INSTRUCTIONS FOR THE TASK. Copy each of the following entries back without change.

##### RECORDS PROVIDED #####

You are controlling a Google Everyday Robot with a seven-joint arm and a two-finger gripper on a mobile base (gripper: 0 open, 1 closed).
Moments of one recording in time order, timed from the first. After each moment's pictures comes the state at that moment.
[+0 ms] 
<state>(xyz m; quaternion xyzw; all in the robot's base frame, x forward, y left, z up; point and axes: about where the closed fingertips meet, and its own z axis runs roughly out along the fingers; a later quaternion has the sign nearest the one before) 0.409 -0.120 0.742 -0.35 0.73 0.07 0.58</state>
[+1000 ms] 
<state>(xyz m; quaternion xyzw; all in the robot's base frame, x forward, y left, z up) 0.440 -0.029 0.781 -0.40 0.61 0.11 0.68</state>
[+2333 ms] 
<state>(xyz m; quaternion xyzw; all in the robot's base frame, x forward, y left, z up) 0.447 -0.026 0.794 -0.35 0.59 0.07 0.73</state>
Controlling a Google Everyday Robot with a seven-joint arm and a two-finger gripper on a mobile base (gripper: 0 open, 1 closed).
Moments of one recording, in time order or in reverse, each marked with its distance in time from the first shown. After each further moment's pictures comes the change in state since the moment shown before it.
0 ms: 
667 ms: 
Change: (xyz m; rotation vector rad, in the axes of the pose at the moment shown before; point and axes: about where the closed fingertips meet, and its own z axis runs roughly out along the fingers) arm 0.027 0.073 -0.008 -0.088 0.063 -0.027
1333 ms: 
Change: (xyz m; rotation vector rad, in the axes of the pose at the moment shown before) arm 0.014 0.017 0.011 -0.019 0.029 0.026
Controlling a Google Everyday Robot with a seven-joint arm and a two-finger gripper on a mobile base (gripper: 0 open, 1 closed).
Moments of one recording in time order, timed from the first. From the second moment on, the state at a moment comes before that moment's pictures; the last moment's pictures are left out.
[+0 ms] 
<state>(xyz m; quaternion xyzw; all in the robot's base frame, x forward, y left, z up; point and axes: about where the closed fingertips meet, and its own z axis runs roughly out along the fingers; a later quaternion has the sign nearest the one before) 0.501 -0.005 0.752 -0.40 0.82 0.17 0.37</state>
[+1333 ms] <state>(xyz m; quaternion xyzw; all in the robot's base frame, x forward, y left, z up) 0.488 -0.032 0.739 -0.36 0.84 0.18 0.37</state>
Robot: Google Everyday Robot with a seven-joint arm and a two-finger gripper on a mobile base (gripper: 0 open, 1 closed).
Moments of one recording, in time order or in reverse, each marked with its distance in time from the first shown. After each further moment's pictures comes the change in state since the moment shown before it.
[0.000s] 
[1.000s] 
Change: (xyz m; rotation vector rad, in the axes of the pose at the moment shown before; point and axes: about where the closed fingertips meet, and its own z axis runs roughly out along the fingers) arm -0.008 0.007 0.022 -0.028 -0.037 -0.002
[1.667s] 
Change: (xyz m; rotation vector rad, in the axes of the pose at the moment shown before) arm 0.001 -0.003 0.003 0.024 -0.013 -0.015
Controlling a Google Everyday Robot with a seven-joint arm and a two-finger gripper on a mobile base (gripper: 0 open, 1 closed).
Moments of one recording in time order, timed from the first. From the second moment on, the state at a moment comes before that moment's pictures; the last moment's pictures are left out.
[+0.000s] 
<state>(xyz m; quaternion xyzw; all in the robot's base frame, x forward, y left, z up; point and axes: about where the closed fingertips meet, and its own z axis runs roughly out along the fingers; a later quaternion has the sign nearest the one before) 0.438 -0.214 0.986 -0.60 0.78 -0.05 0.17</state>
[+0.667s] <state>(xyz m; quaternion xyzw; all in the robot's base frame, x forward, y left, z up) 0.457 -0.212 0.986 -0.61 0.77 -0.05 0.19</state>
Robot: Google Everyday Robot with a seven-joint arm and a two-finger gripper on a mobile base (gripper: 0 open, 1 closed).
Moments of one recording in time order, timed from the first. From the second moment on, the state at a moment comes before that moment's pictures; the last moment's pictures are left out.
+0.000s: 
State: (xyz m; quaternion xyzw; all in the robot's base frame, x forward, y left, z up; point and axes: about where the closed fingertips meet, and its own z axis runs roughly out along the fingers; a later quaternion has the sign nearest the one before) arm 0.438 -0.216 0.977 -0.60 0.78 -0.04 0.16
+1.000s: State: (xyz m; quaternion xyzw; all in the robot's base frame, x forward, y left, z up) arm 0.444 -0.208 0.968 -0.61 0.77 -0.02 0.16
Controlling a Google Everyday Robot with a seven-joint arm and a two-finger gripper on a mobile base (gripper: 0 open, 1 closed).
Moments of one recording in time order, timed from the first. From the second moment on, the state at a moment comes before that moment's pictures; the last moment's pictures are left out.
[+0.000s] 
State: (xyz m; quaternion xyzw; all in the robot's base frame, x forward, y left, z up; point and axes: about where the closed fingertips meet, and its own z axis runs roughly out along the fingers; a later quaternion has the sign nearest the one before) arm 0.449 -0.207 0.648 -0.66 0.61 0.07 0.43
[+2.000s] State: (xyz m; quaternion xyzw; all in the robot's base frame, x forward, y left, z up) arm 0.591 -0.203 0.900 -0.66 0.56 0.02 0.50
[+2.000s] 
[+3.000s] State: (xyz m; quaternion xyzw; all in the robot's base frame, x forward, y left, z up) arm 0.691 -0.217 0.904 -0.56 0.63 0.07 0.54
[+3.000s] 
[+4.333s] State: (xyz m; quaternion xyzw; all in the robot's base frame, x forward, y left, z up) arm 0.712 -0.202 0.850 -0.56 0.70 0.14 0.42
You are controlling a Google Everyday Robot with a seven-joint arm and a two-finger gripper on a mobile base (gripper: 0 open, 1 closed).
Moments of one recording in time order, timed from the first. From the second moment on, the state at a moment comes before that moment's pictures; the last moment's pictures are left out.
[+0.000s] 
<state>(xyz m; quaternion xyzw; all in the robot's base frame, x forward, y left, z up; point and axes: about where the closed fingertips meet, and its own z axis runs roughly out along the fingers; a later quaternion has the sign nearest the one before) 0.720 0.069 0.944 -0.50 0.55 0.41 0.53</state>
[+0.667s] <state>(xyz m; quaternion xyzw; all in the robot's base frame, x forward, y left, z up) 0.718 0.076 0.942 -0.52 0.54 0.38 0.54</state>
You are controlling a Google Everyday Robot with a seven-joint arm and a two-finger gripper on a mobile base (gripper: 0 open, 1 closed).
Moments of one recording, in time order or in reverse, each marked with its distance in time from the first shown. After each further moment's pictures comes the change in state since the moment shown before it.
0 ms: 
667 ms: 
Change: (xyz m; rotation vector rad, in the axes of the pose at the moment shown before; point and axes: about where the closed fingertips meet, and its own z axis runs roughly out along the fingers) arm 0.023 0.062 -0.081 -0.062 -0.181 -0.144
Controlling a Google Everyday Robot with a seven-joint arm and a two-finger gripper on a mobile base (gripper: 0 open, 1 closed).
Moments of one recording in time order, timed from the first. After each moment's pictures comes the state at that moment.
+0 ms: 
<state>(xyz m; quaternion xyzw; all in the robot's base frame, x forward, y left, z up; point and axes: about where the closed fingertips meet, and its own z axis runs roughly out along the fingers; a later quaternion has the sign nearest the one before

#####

RESPONSE BELOW.
You are controlling a Google Everyday Robot with a seven-joint arm and a two-finger gripper on a mobile base (gripper: 0 open, 1 closed).
Moments of one recording in time order, timed from the first. After each moment's pictures comes the state at that moment.
[+0 ms] 
<state>(xyz m; quaternion xyzw; all in the robot's base frame, x forward, y left, z up; point and axes: about where the closed fingertips meet, and its own z axis runs roughly out along the fingers; a later quaternion has the sign nearest the one before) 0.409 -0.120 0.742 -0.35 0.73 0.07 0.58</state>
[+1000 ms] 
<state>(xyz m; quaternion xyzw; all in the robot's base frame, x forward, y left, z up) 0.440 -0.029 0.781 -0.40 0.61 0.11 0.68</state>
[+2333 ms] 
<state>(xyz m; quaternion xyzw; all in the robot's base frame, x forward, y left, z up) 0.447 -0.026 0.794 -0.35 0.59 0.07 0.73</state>
Controlling a Google Everyday Robot with a seven-joint arm and a two-finger gripper on a mobile base (gripper: 0 open, 1 closed).
Moments of one recording, in time order or in reverse, each marked with its distance in time from the first shown. After each further moment's pictures comes the change in state since the moment shown before it.
0 ms: 
667 ms: 
Change: (xyz m; rotation vector rad, in the axes of the pose at the moment shown before; point and axes: about where the closed fingertips meet, and its own z axis runs roughly out along the fingers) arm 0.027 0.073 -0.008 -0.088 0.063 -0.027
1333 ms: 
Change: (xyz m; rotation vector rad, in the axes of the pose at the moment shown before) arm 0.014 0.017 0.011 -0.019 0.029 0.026
Controlling a Google Everyday Robot with a seven-joint arm and a two-finger gripper on a mobile base (gripper: 0 open, 1 closed).
Moments of one recording in time order, timed from the first. From the second moment on, the state at a moment comes before that moment's pictures; the last moment's pictures are left out.
[+0 ms] 
<state>(xyz m; quaternion xyzw; all in the robot's base frame, x forward, y left, z up; point and axes: about where the closed fingertips meet, and its own z axis runs roughly out along the fingers; a later quaternion has the sign nearest the one before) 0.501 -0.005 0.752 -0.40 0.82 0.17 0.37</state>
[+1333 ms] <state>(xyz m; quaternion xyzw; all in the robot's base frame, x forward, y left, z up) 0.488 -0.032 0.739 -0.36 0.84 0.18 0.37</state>
Robot: Google Everyday Robot with a seven-joint arm and a two-finger gripper on a mobile base (gripper: 0 open, 1 closed).
Moments of one recording, in time order or in reverse, each marked with its distance in time from the first shown. After each further moment's pictures comes the change in state since the moment shown before it.
[0.000s] 
[1.000s] 
Change: (xyz m; rotation vector rad, in the axes of the pose at the moment shown before; point and axes: about where the closed fingertips meet, and its own z axis runs roughly out along the fingers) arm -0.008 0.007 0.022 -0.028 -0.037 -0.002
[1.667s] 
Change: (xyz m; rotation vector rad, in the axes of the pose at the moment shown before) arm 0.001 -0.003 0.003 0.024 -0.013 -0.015
Controlling a Google Everyday Robot with a seven-joint arm and a two-finger gripper on a mobile base (gripper: 0 open, 1 closed).
Moments of one recording in time order, timed from the first. From the second moment on, the state at a moment comes before that moment's pictures; the last moment's pictures are left out.
[+0.000s] 
<state>(xyz m; quaternion xyzw; all in the robot's base frame, x forward, y left, z up; point and axes: about where the closed fingertips meet, and its own z axis runs roughly out along the fingers; a later quaternion has the sign nearest the one before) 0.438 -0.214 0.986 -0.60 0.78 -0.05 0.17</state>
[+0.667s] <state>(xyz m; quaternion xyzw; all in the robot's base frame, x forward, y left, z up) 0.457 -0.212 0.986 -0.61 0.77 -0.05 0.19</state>
Robot: Google Everyday Robot with a seven-joint arm and a two-finger gripper on a mobile base (gripper: 0 open, 1 closed).
Moments of one recording in time order, timed from the first. From the second moment on, the state at a moment comes before that moment's pictures; the last moment's pictures are left out.
+0.000s: 
State: (xyz m; quaternion xyzw; all in the robot's base frame, x forward, y left, z up; point and axes: about where the closed fingertips meet, and its own z axis runs roughly out along the fingers; a later quaternion has the sign nearest the one before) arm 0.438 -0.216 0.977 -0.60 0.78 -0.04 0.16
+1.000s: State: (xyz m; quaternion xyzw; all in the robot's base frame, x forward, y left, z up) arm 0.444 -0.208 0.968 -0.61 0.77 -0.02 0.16
Controlling a Google Everyday Robot with a seven-joint arm and a two-finger gripper on a mobile base (gripper: 0 open, 1 closed).
Moments of one recording in time order, timed from the first. From the second moment on, the state at a moment comes before that moment's pictures; the last moment's pictures are left out.
[+0.000s] 
State: (xyz m; quaternion xyzw; all in the robot's base frame, x forward, y left, z up; point and axes: about where the closed fingertips meet, and its own z axis runs roughly out along the fingers; a later quaternion has the sign nearest the one before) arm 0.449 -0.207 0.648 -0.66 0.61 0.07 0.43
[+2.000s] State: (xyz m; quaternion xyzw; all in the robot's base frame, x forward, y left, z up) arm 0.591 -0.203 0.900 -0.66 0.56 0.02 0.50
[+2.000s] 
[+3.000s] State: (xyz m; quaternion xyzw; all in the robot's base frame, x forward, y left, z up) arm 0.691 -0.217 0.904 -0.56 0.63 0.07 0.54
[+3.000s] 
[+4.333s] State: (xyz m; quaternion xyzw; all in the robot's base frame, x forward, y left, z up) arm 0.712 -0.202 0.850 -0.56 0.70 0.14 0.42
You are controlling a Google Everyday Robot with a seven-joint arm and a two-finger gripper on a mobile base (gripper: 0 open, 1 closed).
Moments of one recording in time order, timed from the first. From the second moment on, the state at a moment comes before that moment's pictures; the last moment's pictures are left out.
[+0.000s] 
<state>(xyz m; quaternion xyzw; all in the robot's base frame, x forward, y left, z up; point and axes: about where the closed fingertips meet, and its own z axis runs roughly out along the fingers; a later quaternion has the sign nearest the one before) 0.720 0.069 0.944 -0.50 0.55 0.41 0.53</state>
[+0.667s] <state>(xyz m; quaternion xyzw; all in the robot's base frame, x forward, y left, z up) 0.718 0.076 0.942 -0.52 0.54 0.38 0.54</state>
You are controlling a Google Everyday Robot with a seven-joint arm and a two-finger gripper on a mobile base (gripper: 0 open, 1 closed).
Moments of one recording, in time order or in reverse, each marked with its distance in time from the first shown. After each further moment's pictures comes the change in state since the moment shown before it.
0 ms: 
667 ms: 
Change: (xyz m; rotation vector rad, in the axes of the pose at the moment shown before; point and axes: about where the closed fingertips meet, and its own z axis runs roughly out along the fingers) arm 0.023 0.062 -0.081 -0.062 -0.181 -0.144
Controlling a Google Everyday Robot with a seven-joint arm and a two-finger gripper on a mobile base (gripper: 0 open, 1 closed).
Moments of one recording in time order, timed from the first. After each moment's pictures comes the state at that moment.
+0 ms: 
<state>(xyz m; quaternion xyzw; all in the robot's base frame, x forward, y left, z up; point and axes: about where the closed fingertips meet, and its own z axis runs roughly out along the fingers; a later quaternion has the sign nearest the one before

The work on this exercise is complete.